#### [Exercise aim]
Return, from the data that follows, each line that holds the word "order".

··· Extracted material ···

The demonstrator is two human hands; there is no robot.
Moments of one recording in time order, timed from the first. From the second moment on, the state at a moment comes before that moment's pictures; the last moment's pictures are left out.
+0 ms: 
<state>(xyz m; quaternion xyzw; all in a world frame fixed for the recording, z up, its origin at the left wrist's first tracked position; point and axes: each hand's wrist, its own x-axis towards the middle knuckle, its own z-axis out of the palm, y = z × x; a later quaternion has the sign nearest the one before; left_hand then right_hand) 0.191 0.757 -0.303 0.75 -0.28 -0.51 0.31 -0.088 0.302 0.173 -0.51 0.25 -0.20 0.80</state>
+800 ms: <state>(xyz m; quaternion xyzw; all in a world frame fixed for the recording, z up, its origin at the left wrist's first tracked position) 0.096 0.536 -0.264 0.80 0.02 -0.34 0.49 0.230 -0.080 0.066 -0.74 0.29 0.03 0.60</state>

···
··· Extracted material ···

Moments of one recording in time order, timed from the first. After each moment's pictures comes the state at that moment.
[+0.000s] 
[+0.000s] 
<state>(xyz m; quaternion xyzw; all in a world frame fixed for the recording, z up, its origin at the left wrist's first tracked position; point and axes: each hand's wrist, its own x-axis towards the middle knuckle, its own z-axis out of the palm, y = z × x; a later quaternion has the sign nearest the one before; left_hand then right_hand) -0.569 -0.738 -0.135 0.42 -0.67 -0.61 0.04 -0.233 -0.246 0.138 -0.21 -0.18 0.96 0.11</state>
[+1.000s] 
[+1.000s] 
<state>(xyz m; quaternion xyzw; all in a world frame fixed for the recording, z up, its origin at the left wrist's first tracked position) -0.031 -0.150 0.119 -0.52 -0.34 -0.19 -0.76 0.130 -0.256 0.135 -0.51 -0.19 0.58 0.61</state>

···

#### [Solution]
Moments of one recording in time order, timed from the first. From the second moment on, the state at a moment comes before that moment's pictures; the last moment's pictures are left out.
Moments of one recording in time order, timed from the first. After each moment's pictures comes the state at that moment.

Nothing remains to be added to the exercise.